In order to keep this documentation up to date, if proposing new labels (or changes to the existing labels), please include a pull request that updates this file.

Repository organization and practices

The top-level repository directories are:

  • src - Source code for the SAWScript interpreter library.

  • saw - Source for the saw executable interpreter for SAWScript.

  • doc - A manual and tutorials for SAWScript.

  • examples - Various examples of using SAWScript.

  • intTests - The central test suite for SAWScript.

  • s2nTests - Additional tests for SAWScript, confirming that verifications involving the s2n library continue to work.

  • saw-remote-api - Source for a server that provides a remote API to SAW based on JSON-RPC, and a Python client for that API.

  • saw-core - Source code for the SAWCore intermediate language used within SAW.

  • saw-core-aig - A library for translating SAWCore to And-Inverter Graphs.

  • saw-core-coq - A library for translating SAWCore to Coq's Gallina language.

  • saw-core-sbv - A library for translating SAWCore predicates to SMT queries using the SBV library.

  • saw-core-what4 - A library for translating SAWCore predicates to solver queries using the What4 library.

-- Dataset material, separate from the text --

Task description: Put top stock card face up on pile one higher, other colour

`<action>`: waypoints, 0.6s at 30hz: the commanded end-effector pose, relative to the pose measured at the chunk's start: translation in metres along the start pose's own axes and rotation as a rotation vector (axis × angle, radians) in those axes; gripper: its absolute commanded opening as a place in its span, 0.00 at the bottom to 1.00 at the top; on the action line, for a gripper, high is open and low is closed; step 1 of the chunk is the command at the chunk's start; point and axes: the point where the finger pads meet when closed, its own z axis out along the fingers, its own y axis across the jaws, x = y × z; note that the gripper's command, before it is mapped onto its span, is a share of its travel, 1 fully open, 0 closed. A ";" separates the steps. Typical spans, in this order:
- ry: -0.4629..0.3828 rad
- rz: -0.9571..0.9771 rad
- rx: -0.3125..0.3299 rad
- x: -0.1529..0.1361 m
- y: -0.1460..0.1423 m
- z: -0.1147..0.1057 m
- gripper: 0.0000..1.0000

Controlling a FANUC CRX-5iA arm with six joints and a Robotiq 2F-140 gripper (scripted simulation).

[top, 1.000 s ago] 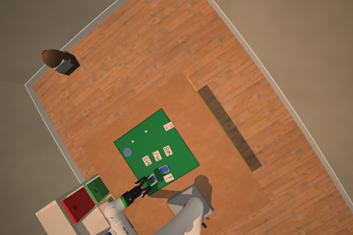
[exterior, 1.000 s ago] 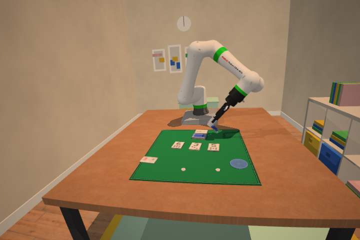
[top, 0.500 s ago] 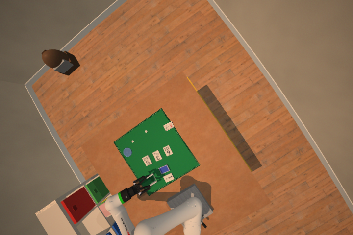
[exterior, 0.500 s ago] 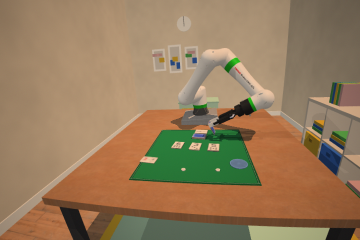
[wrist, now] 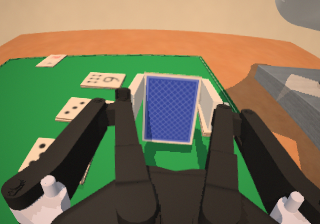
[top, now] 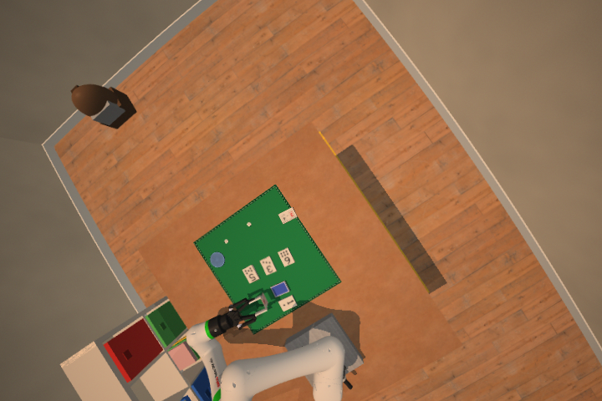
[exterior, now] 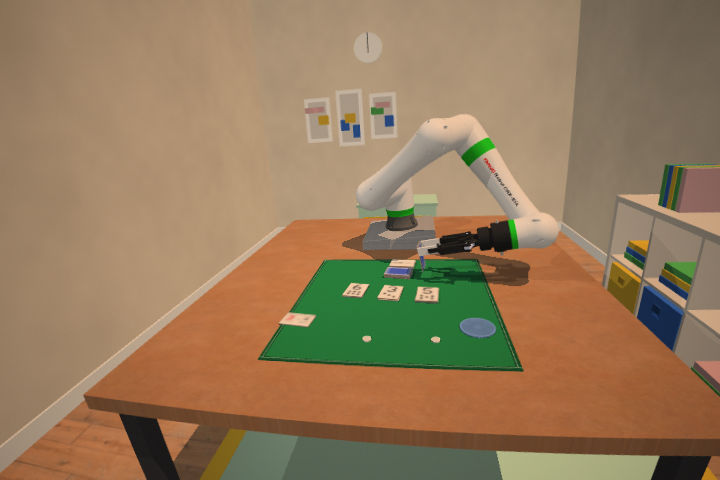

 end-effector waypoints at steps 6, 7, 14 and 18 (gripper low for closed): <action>0.093 0.000 -0.001 -0.003 0.000 0.000 0.41; 0.102 0.000 -0.001 -0.003 0.000 0.000 0.41; 0.133 0.000 0.000 -0.004 0.000 0.000 0.41; 0.143 0.000 0.000 -0.005 0.000 0.000 0.41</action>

  • cryptol-saw-core - A library for translating Cryptol code into SAWCore.

  • rme - A library implementing a Reed-Muller Expansion datatype for representing Boolean formulas.

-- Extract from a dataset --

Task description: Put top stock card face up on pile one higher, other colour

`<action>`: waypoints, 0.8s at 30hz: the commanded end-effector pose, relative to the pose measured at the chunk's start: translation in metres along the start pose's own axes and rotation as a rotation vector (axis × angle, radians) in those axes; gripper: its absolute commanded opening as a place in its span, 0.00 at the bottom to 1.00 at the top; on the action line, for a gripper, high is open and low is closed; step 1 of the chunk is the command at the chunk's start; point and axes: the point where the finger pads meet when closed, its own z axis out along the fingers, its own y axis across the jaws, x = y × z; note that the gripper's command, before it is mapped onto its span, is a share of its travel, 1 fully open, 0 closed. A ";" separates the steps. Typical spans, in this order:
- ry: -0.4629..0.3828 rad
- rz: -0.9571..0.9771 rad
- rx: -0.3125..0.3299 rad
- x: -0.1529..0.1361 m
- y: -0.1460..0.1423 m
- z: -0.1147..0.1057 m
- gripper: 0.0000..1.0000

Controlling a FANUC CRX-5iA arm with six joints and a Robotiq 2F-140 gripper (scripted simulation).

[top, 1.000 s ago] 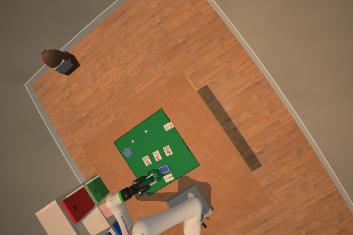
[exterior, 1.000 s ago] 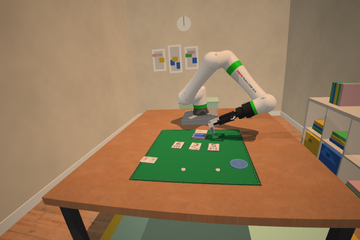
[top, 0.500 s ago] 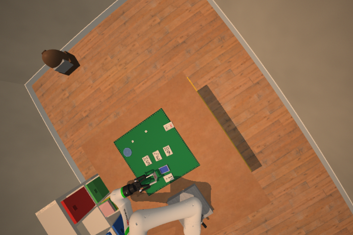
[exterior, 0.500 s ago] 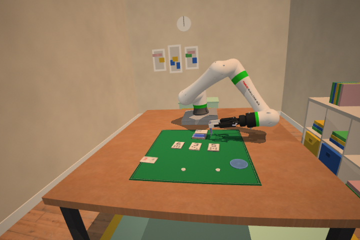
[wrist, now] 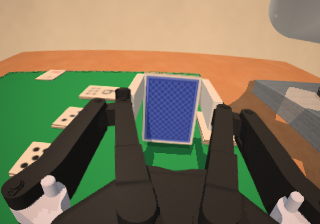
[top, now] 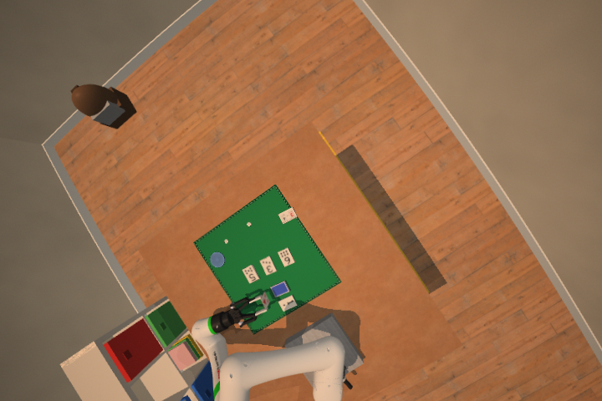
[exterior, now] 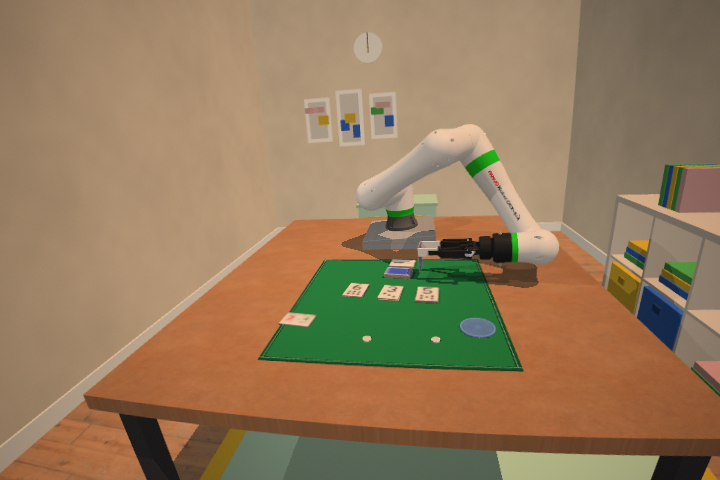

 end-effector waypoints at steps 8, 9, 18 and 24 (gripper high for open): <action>0.004 0.000 0.000 0.000 0.000 0.000 0.41; 0.004 0.000 0.000 0.000 0.000 0.000 0.41; 0.004 0.000 0.000 0.000 0.000 0.000 0.41; 0.004 0.000 0.000 0.000 0.000 0.000 0.42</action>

  • deps - A location for other dependencies included as Git submodules.

  • crux-mir-comp - A version of Crux that can perform modular analysis of Rust code using a form of contracts.

Branching and merging

Within the GaloisInc/saw-script repository, we use a variation on the git-flow model for branches and merging with they key difference that our master (rather than develop) branch serves as the cutting edge development branch, and our release-* (rather than master) branches are where only pristine, tagged releases are committed.

In short:

  • All changes should be developed on branches and then merged into master when completed.

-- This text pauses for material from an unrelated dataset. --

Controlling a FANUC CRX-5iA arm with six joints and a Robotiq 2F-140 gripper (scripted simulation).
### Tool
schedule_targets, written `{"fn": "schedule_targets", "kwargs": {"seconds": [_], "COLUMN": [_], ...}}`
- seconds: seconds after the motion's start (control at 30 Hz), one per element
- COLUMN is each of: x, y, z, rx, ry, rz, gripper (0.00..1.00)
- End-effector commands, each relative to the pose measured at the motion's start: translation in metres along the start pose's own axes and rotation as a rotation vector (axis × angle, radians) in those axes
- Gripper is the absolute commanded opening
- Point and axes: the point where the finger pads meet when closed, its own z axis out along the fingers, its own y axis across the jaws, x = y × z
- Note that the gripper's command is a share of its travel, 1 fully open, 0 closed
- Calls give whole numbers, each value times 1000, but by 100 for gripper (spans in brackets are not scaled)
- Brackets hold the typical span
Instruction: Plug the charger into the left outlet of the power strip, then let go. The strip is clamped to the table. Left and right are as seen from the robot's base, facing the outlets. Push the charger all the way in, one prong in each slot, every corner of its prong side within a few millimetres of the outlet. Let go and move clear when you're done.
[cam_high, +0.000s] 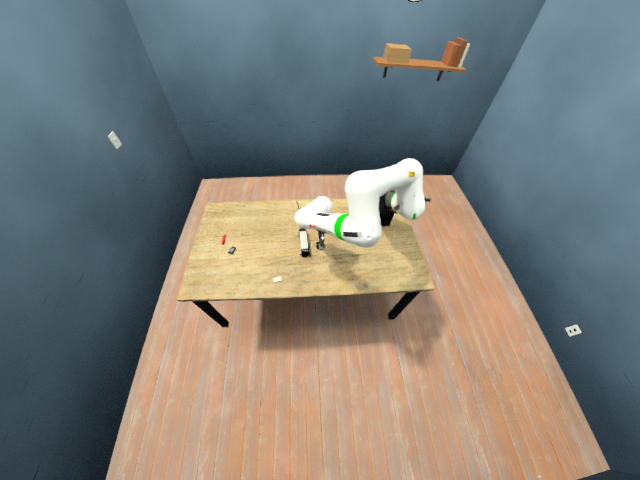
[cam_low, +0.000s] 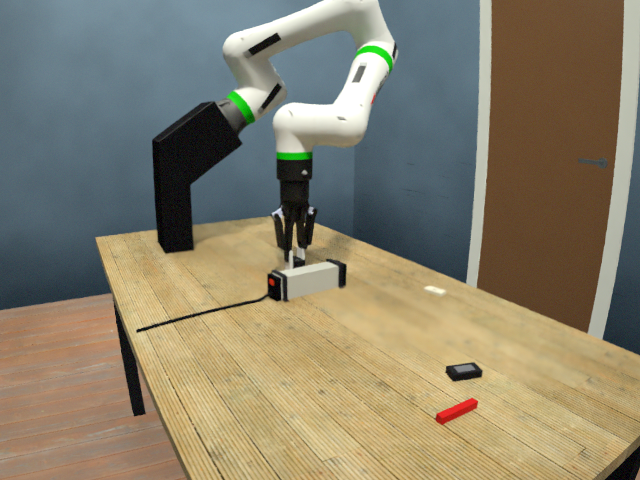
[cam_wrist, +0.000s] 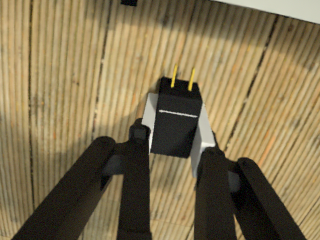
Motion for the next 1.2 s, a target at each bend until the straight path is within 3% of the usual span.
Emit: {"fn": "schedule_targets", "kwargs": {"seconds": [0.0,1.17], "x": [1,11], "y": [0,0], "z": [-1,-1], "rx": [-1,-1], "ry": [1,3], "rz": [0,0], "gripper": [10,10]}}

  • When we reach a feature freeze for a release, we create a new branch prefixed with release-, for example release-0.3. When the release is made, we merge those changes back into master and tag the HEAD of the release branch.

  • If a critical bug emerges in already-released software, we create a branch off of the relevant release branch. When the hotfix is complete, we merge those changes back into master and add a tag on the release branch.

  • Merging PRs requires a review from at least one other committer, and requires successful completion of a CI workflow including a wide variety of tests. Branches must be up-to-date with master before merging.

  • A PR is normally merged by the author of the PR following a review acceptance and valid CI completion. This allows the author to determine when they are fully ready for the merge to be performed. We suggest the use of Mergify (see below) although the merge can also be performed manually, and if you as an author do not have merge permissions, please indicate this in a comment when asking for reviews.

Using Mergify

Due to the requirement that PRs pass CI and code review and are up-to-date with master before merging, it can be time-consuming to manually manage a large queue of changes to be merged. To help reduce this burden we use the Mergify tool. It automatically queues up CI runs and merges PRs once CI and code review have succeeded. To indicate that a PR is ready for Mergify to merge, add the ready-to-merge label.

Copyright and License

Copyright 2011-2021 Galois, Inc.

Licensed under the BSD 3-Clause License; you may not use this work except in compliance with the License. A copy of the License is included in the LICENSE file.